Secondary Air Injection Solenoid Valve (N112): Open Circuit : P1432*


----------



## lite1979 (Sep 9, 2005)

Just because you have a code doesn't mean you have a bad part. The ABS pump could just have a faulty wire, as could your N112. Do continuity tests on the wires before replacing the parts. The ABS pump is just off the master cylinder, iirc.


----------



## Bago47 (Jul 26, 2012)

Well, the ABS warning light first appeared when I was driving during hard rain, and dissapeared. But it kept comming back frequenzly and now it's always on.


----------



## Boulderhead (Oct 21, 2012)

The N112 is below the metal plate that bolts to the front of the intake manifold (plastic trim on top of plate).

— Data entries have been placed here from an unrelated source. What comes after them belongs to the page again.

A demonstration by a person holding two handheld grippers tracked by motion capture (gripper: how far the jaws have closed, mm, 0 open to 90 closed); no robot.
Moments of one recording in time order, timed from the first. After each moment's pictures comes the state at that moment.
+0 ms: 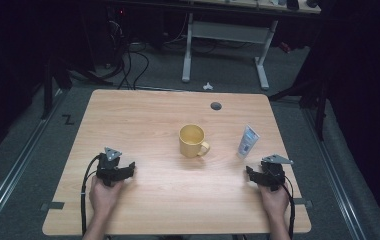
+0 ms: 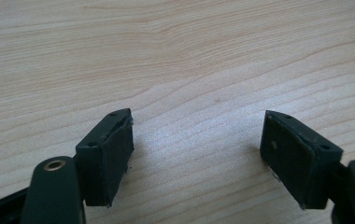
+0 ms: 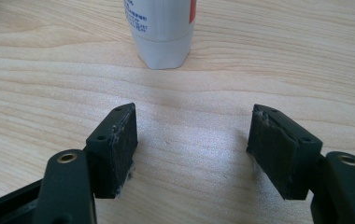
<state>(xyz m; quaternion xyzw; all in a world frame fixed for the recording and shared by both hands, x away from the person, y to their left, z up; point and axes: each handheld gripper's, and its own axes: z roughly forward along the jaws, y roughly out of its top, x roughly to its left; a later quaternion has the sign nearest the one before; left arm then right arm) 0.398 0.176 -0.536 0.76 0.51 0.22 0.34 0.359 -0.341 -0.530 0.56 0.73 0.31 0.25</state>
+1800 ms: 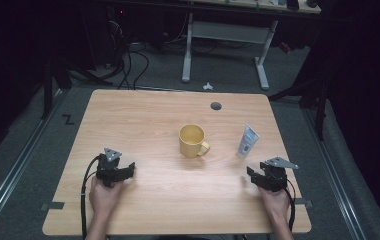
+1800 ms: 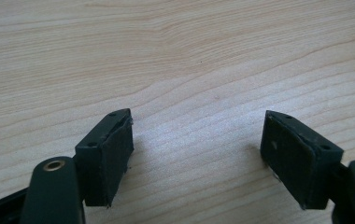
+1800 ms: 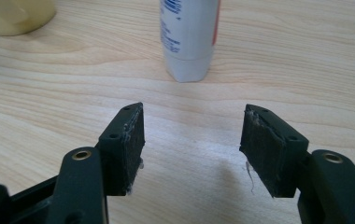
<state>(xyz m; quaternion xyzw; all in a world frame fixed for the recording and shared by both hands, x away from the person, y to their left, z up) 0.396 0.176 -0.536 0.75 0.52 0.22 0.34 0.340 -0.335 -0.514 0.55 0.72 0.34 0.25</state>
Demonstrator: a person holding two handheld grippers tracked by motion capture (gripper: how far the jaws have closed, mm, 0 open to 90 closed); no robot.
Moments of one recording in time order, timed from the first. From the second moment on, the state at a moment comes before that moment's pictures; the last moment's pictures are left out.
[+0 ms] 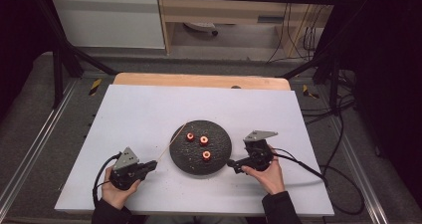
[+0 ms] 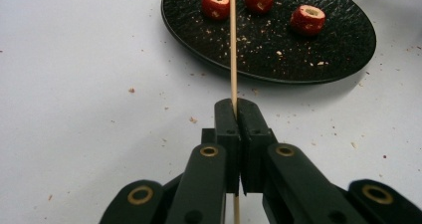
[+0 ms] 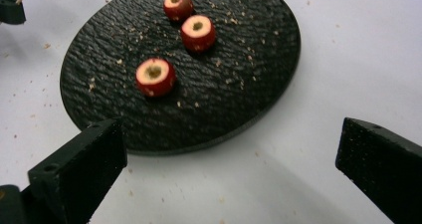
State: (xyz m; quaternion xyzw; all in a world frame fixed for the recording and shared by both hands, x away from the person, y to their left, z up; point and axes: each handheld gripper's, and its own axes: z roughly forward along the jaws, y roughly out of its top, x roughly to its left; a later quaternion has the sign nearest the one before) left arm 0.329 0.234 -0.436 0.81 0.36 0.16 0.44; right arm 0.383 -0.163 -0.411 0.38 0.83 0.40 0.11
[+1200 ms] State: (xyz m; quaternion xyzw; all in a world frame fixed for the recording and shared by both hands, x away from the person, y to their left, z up) left arm 0.330 0.233 -0.439 0.81 0.36 0.15 0.43; right arm 0.422 -0.065 -0.408 0.37 0.89 0.27 0.06
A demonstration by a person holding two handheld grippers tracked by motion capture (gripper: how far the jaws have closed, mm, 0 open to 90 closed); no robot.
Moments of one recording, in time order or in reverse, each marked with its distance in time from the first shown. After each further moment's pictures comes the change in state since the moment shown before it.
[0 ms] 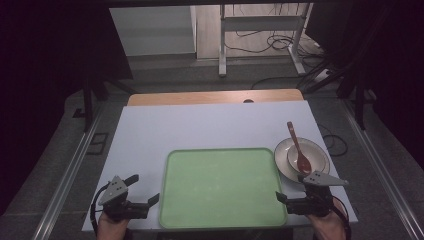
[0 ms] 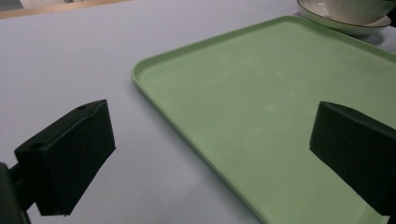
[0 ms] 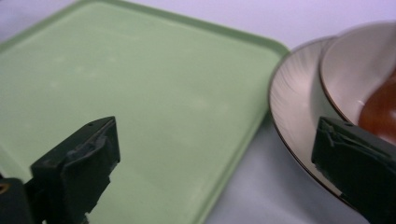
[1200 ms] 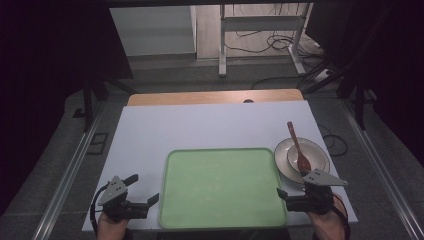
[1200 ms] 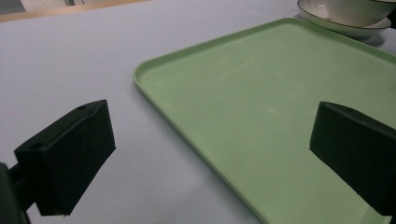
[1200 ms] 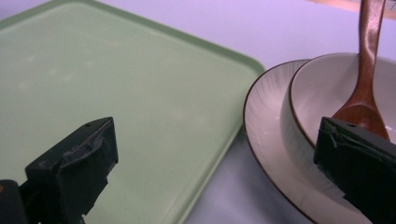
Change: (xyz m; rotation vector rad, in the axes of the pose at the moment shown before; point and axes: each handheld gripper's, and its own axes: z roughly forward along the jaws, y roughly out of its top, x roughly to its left) left arm 0.000 -0.001 0.000 -0.007 0.001 0.005; right arm -0.001 0.005 0.000 -0.029 -0.093 -0.081
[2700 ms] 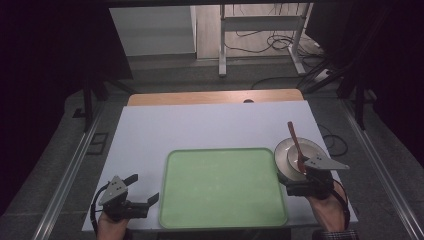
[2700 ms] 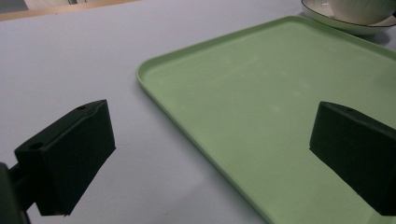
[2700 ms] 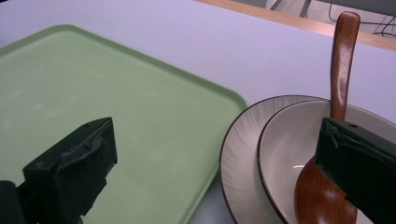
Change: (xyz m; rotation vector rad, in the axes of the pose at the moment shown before) left arm 0.001 -0.001 0.001 0.003 0.010 0.001; right arm -0.019 0.029 0.009 -0.039 -0.004 0.007
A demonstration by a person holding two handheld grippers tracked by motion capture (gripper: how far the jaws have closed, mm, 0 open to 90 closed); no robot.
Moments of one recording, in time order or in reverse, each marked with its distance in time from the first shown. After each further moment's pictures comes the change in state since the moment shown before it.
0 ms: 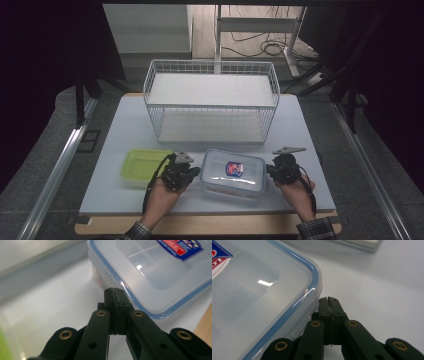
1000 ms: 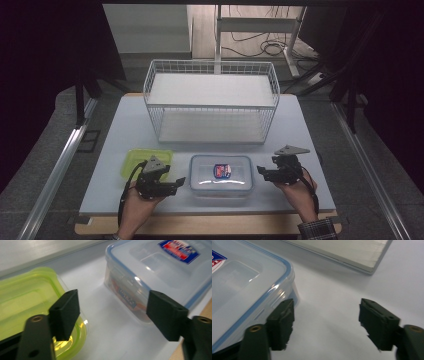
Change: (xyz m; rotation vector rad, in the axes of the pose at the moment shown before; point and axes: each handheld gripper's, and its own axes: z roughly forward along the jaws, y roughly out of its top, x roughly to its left) left arm 0.030 -0.037 -0.039 -0.116 0.019 -0.043; right arm -0.003 -0.002 -0.015 -0.120 0.009 -0.084
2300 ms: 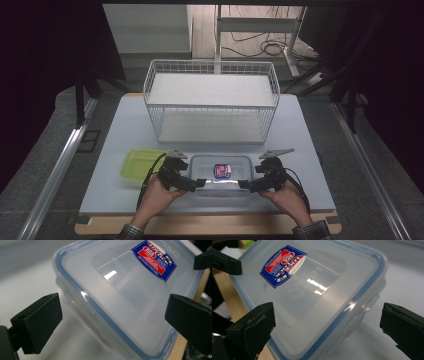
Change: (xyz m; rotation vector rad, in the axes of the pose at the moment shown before) left arm -0.007 0.031 0.058 0.151 -0.272 -0.097; right arm 0.037 0.008 0.016 0.110 0.352 0.071
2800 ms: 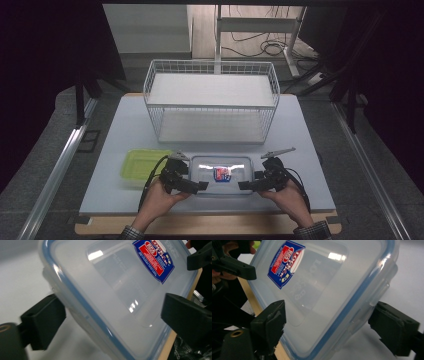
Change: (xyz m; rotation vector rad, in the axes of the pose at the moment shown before) left arm -0.018 -0.004 -0.008 0.032 0.027 0.025; right arm 0.000 -0.003 -0.007 0.053 0.094 0.082
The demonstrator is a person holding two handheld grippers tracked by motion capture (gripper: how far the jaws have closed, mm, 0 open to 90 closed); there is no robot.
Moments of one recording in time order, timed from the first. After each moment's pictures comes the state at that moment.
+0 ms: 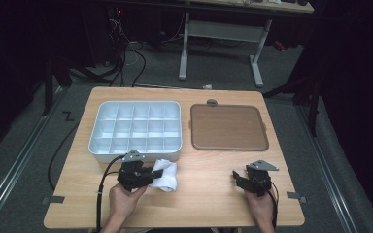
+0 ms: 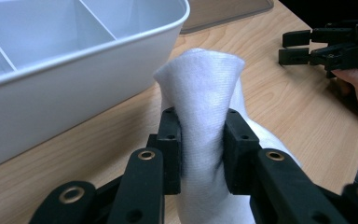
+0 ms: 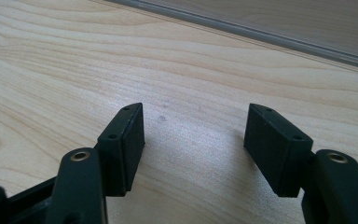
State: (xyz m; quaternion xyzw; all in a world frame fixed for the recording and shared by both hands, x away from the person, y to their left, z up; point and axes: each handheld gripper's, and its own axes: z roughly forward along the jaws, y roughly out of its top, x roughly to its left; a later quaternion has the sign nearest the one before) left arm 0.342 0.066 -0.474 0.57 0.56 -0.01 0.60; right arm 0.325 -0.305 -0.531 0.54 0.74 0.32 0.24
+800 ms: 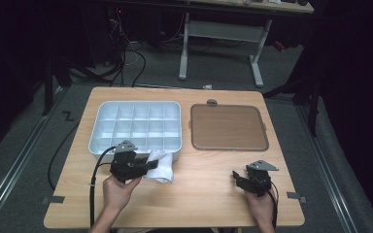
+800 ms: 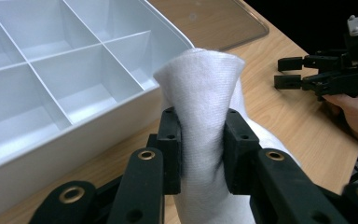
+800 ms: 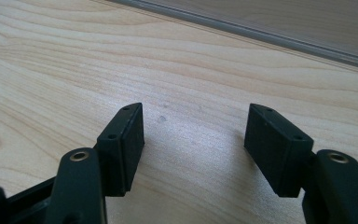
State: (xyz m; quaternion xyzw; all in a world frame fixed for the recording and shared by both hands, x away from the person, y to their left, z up) left arm 0.355 0.081 -0.446 0.56 0.55 0.00 0.61; right arm 0.325 -0.305 -0.531 0.54 0.74 0.32 0.24
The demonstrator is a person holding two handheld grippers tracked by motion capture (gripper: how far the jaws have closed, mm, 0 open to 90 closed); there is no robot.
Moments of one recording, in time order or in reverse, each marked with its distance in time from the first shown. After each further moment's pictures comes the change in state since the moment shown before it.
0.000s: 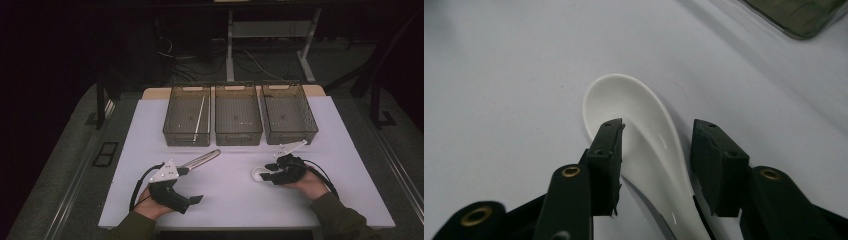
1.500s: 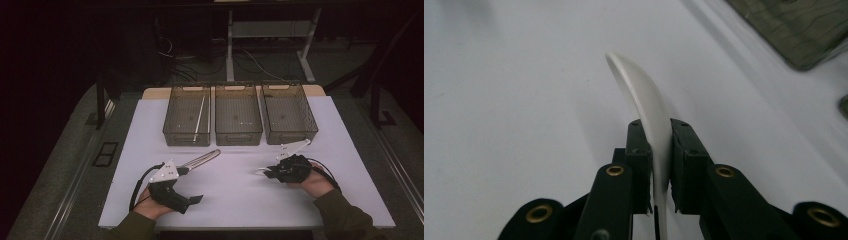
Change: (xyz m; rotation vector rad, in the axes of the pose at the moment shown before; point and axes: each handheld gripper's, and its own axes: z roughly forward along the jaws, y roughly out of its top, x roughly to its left) left arm 0.000 0.000 0.000 -0.006 0.003 0.004; right arm 0.005 0.007 -0.021 0.000 0.024 -0.131
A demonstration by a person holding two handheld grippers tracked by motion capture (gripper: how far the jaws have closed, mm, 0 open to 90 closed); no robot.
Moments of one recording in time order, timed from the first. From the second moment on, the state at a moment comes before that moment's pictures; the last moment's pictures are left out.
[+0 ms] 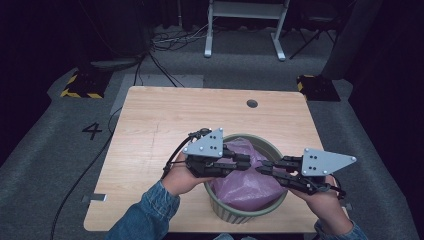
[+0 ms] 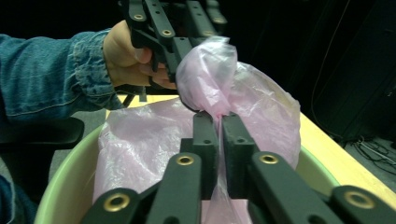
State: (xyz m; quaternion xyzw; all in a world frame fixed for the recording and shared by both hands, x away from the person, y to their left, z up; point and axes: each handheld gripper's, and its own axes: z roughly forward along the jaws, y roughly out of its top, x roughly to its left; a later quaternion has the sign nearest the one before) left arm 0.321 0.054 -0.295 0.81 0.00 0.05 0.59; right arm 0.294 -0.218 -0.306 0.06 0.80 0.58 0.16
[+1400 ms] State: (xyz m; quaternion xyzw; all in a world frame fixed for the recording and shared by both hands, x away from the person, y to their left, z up) left arm 0.326 0.165 -0.326 0.78 0.14 0.12 0.60; right arm 0.283 -0.307 -0.322 0.14 0.78 0.57 0.21
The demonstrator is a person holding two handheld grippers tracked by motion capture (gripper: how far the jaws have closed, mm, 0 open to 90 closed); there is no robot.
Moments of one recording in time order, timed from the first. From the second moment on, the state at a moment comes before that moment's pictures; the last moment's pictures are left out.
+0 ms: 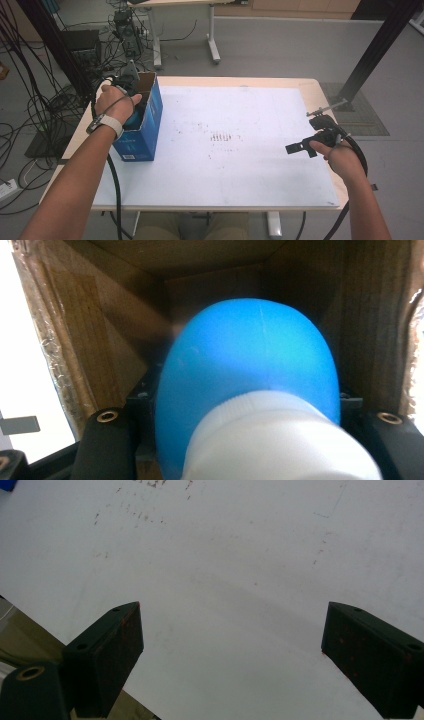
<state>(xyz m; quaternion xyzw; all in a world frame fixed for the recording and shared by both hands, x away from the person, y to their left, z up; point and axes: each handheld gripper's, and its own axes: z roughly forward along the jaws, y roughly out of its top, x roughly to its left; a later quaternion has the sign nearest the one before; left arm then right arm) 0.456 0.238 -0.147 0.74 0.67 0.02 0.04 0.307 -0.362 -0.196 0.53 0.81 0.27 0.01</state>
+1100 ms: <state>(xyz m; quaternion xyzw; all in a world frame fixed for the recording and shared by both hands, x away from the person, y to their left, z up) 0.455 0.238 -0.147 0.74 0.67 0.02 0.04 0.306 -0.362 -0.196 0.53 0.81 0.27 0.01</state>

It has a vacuum line which hooks into the manifold vacuum source, and another which goes to your combi valve to inject air into the exhaust on cold starts.

While this will throw a code, it's only important when car is first started and everything is cold.

As the other poster mentioned check your wiring, otherwise you could replace a good part because of bad / broken connection

Here is a good pic of where this is even if the notes are in German.


----------



## lite1979 (Sep 9, 2005)

That's a great spot for broken vacuum lines, especially if you have a lot of miles on your car. With the oil filter/heat exchanger right below it along with the failure-prone PCV piping in there, oil vapor can get all over the place, breaking down rubber parts faster than normal.


----------



## Converted2VW (Apr 8, 2009)

Bago47,

I had the same ABS V64 Code you mentioned and while researching for it came across a very easy fix (I couldn't believe it) that many people report is working.

ALL you have to do is clean very well the fuse for the ABS pump which is on top of the battery (green fuse on top of battery box further to the right)...dirt gets in it and that impedes flow of electrical current to the pump and therefore the code.

So, pull the fuse (there is 3, clean them all); sand paper it a little bit, make sure there is no dirt in it and reseat the fuse.
Hopefully that will solve it for ya.


----------